Partage du pouvoir et crimes contre l’humanité

Les institutions de transition sont une construction à tiroirs qui prévoit 36 ministères répartis entre les destinataires des vice-présidences auxquels s’ajoutent les deux autres factions rebelles du RCD-ML et du RCD-N, les Mayi Mayi (combattants des différentes communautés de l’Est congolais hostiles au Rwanda, à l’Ouganda et à leurs alliés locaux) et la société civile. Dans ce gouvernement, l’Intérieur et les Finances reviennent au régime Kabila, les Affaires étrangères et le Budget au MLC, la Défense et les entreprises publiques au RCD-Goma. En outre, pour former le Parlement de transition, le gouvernement Kabila, l’opposition politique, la société civile, le MLC et le RCD doivent coopter chacun 94 députés et 22 sénateurs, le RCD-ML 15 députés et 4 sénateurs, les Mayi Mayi 10 députés et 4 sénateurs, et le RCD-N 5 députés et 2 sénateurs. Un dosage tout aussi complexe doit organiser l’intégration dans une armée nationale d’éléments issus des Forces armées congolaises, des Mayi Mayi et des ex-groupes rebelles. Devant l’immensité de la tâche, la finalisation du volet militaire a été déléguée à une commission mixte. A charge pour le gouvernement de transition de traiter l’épineux dossier sécuritaire de la police. Mais d’abord, il s’agit de former ce gouvernement et de mettre au travail les mandataires des multiples «composantes» congolaises chargées d’administrer le pays.

Dans sa résolution 1468 du 20 mars 2003, le Conseil de sécurité «demande aux parties congolaises de tenir compte, lorsqu’elles choisiront les candidats aux postes-clefs dans le gouvernement de transition, de leur détermination ainsi que de leurs actions passées en ce qui concerne le respect du droit international humanitaire et des droits de l’homme et la promotion du bien-être de tous les Congolais». Si les vice-présidences sont des postes-clefs, le Conseil de sécurité observe sans doute avec intérêt la remise en selle d’Abdoulaye Yerodia. Elle a une allure de garantie d’immunité pour ce psychanalyste de choc qui s’est illustré dans la chasse aux ennemis de l’intérieur, réels ou supposés et en l’occurrence Rwandophones, après la fâcherie avec le parrain de Kigali. Ses appels véhéments avaient donné lieu en août-septembre 1998 à des pogroms contre les Tutsi du Congo. Yerodia a échappé à la justice «universelle» belge. Il reste sous le coup du dossier d’accusation déposé devant la toute nouvelle Cour pénale internationale par la Fédération internationale des droits de l’homme, la FIDH. Celle-ci demande également justice pour les crimes commis dans l’Ituri par le MLC de Jean-Pierre Bemba et son petit allié du RCD-N, Roger Lumbala. Le Conseil de sécurité s’est tout particulièrement ému des accusations de cannibalisme portées contre les deux groupes. Pourtant Bemba se voit déjà vice-président, son bras droit, Olivier Kamitatu, président de l’Assemblée nationale. Quant à Roger Lumbala, il obtient le ministère du Commerce extérieur et du Tourisme.

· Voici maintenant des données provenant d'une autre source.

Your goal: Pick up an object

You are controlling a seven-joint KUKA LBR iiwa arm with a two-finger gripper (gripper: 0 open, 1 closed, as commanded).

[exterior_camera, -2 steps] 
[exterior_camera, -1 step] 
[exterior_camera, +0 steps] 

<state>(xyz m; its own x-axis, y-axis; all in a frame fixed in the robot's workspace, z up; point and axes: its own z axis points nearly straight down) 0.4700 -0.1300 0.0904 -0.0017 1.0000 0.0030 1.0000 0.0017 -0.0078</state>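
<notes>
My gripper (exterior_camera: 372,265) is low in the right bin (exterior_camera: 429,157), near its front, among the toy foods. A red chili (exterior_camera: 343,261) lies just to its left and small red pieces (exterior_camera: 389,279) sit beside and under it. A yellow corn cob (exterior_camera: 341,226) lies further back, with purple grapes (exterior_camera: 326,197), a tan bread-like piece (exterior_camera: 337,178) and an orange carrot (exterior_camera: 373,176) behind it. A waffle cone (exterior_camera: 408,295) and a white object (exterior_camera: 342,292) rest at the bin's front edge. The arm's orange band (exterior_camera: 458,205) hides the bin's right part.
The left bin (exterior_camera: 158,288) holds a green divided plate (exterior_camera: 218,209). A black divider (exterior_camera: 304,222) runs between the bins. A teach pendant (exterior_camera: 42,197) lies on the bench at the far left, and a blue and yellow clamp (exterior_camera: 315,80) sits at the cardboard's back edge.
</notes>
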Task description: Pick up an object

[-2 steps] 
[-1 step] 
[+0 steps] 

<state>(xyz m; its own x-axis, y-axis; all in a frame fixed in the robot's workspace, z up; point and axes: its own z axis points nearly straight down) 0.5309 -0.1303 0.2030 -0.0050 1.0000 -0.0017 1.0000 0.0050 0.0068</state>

La guerre du Congo se poursuit au Kivu où elle est entrée en 1996. La majorité des sans voix du Congo espèrent que ce sont les derniers feux de la course aux fauteuils de la transition. Mais s’ils entrent dans la lice politique de Kinshasa, les seigneurs de la guerre ne sont pas disposés à lâcher leurs fiefs. Ils rêvent plus grand, de magistrature suprême par exemple.